━━━ Data for review

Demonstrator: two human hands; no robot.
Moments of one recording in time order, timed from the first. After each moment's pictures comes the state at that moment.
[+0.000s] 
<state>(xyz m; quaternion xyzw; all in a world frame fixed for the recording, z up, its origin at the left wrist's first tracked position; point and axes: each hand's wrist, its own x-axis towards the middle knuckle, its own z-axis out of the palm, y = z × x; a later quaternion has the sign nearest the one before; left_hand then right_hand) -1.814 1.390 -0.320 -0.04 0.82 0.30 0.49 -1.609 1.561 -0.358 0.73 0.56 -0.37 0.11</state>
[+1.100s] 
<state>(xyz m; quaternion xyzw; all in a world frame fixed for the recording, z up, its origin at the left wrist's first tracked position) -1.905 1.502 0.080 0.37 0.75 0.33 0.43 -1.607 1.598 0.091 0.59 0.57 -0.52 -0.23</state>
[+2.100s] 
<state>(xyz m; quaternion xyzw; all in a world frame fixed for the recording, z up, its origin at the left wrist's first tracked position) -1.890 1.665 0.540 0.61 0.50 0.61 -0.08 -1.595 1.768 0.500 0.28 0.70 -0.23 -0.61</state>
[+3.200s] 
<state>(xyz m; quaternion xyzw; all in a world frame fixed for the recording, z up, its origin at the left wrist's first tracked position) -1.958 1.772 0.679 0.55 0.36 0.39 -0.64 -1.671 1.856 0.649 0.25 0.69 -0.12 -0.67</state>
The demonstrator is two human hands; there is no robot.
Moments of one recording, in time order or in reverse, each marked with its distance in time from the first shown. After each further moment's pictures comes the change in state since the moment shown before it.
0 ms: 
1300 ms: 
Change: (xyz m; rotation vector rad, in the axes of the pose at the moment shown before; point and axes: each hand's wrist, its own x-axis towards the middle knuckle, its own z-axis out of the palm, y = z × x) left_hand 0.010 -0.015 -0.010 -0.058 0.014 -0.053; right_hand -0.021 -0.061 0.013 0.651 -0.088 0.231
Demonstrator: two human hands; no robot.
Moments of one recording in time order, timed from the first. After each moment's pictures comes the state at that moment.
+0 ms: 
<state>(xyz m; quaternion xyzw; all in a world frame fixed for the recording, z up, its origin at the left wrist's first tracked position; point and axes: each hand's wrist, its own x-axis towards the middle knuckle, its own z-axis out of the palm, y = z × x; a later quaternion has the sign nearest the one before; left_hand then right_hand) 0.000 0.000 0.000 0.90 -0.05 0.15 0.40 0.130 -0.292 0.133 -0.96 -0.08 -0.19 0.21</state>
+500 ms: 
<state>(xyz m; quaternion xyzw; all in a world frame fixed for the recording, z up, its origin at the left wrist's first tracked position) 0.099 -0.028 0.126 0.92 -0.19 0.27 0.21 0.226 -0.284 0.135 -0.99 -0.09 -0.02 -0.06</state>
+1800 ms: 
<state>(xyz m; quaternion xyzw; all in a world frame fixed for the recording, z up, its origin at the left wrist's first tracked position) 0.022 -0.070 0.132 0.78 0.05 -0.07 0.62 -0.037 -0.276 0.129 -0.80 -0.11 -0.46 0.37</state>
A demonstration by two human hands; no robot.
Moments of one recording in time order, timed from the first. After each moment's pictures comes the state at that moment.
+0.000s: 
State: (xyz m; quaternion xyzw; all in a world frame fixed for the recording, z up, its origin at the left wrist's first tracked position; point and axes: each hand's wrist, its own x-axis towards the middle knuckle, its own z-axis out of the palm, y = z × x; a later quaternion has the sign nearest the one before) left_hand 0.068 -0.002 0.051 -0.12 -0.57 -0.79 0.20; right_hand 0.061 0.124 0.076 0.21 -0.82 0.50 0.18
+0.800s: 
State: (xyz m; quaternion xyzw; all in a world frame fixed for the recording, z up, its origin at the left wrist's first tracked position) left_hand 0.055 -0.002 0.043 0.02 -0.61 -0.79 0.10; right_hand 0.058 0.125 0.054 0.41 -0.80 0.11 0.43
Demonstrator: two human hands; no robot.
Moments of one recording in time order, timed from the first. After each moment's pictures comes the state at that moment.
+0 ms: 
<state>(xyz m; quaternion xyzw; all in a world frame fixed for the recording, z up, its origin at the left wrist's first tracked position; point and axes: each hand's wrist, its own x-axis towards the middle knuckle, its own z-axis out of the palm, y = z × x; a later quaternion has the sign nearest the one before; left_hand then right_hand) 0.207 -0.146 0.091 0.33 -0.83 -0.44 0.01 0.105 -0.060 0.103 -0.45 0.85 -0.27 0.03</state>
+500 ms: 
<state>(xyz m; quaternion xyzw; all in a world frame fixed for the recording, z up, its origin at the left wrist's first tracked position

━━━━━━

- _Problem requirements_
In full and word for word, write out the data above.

- _Reply_
Demonstrator: two human hands; no robot.
Moments of one recording in time order, timed from the first. After each moment's pictures comes the state at that moment.
[+0.000s] 
<state>(xyz m; quaternion xyzw; all in a world frame fixed for the recording, z up, its origin at the left wrist's first tracked position; point and axes: each hand's wrist, its own x-axis towards the middle knuckle, its own z-axis out of the palm, y = z × x; a later quaternion has the sign nearest the one before; left_hand then right_hand) -1.814 1.390 -0.320 -0.04 0.82 0.30 0.49 -1.609 1.561 -0.358 0.73 0.56 -0.37 0.11</state>
[+1.100s] 
<state>(xyz m; quaternion xyzw; all in a world frame fixed for the recording, z up, its origin at the left wrist's first tracked position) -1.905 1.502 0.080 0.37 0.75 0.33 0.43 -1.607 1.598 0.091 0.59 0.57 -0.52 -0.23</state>
[+2.100s] 
<state>(xyz m; quaternion xyzw; all in a world frame fixed for the recording, z up, its origin at the left wrist's first tracked position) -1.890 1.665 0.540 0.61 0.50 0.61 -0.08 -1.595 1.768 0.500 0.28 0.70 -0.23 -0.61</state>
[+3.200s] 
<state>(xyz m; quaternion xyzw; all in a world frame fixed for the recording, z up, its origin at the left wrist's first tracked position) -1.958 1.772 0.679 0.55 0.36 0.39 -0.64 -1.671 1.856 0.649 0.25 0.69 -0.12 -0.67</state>
The demonstrator is two human hands; there is no robot.
Moments of one recording, in time order or in reverse, each marked with its distance in time from the first shown. After each further moment's pictures comes the change in state since the moment shown before it.
0 ms: 
1300 ms: 
Change: (xyz m; rotation vector rad, in the axes of the pose at the moment shown before; point and axes: each hand's wrist, its own x-axis towards the middle knuckle, its own z-axis out of the palm, y = z × x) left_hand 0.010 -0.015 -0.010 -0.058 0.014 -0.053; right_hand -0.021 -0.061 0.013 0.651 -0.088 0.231
Demonstrator: two human hands; no robot.
Moments of one recording in time order, timed from the first. After each moment's pictures comes the state at that moment.
+0 ms: 
<state>(xyz m; quaternion xyzw; all in a world frame fixed for the recording, z up, its origin at the left wrist's first tracked position; point and axes: each hand's wrist, its own x-axis towards the middle knuckle, its own z-axis out of the palm, y = z × x; a later quaternion has the sign nearest the one before; left_hand then right_hand) 0.000 0.000 0.000 0.90 -0.05 0.15 0.40 0.130 -0.292 0.133 -0.96 -0.08 -0.19 0.21</state>
+500 ms: 
<state>(xyz m; quaternion xyzw; all in a world frame fixed for the recording, z up, its origin at the left wrist's first tracked position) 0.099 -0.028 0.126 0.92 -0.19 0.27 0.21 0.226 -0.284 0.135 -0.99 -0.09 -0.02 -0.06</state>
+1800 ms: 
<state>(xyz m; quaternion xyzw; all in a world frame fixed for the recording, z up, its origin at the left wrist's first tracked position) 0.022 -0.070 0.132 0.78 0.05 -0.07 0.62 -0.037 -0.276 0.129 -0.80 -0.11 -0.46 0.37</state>
A demonstration by two human hands; no robot.
Moments of one recording in time order, timed from the first. After each moment's pictures comes the state at that moment.
+0.000s: 
State: (xyz m; quaternion xyzw; all in a world frame fixed for the recording, z up, its origin at the left wrist's first tracked position; point and axes: each hand's wrist, its own x-axis towards the middle knuckle, its own z-axis out of the palm, y = z × x; a later quaternion has the sign nearest the one before) left_hand 0.068 -0.002 0.051 -0.12 -0.57 -0.79 0.20; right_hand 0.061 0.124 0.076 0.21 -0.82 0.50 0.18
+0.800s: 
State: (xyz m; quaternion xyzw; all in a world frame fixed for the recording, z up, its origin at the left wrist's first tracked position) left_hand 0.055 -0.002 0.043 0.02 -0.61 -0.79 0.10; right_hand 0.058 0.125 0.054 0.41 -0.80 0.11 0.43
Demonstrator: two human hands; no robot.
Moments of one recording in time order, timed from the first. After each moment's pictures comes the state at that moment.
+0 ms: 
<state>(xyz m; quaternion xyzw; all in a world frame fixed for the recording, z up, its origin at the left wrist's first tracked position; point and axes: each hand's wrist, its own x-axis towards the middle knuckle, its own z-axis out of the palm, y = z × x; a later quaternion has the sign nearest the one before; left_hand then right_hand) 0.207 -0.146 0.091 0.33 -0.83 -0.44 0.01 0.105 -0.060 0.103 -0.45 0.85 -0.27 0.03</state>
+500 ms: 
<state>(xyz m; quaternion xyzw; all in a world frame fixed for the recording, z up, its origin at the left wrist's first tracked position

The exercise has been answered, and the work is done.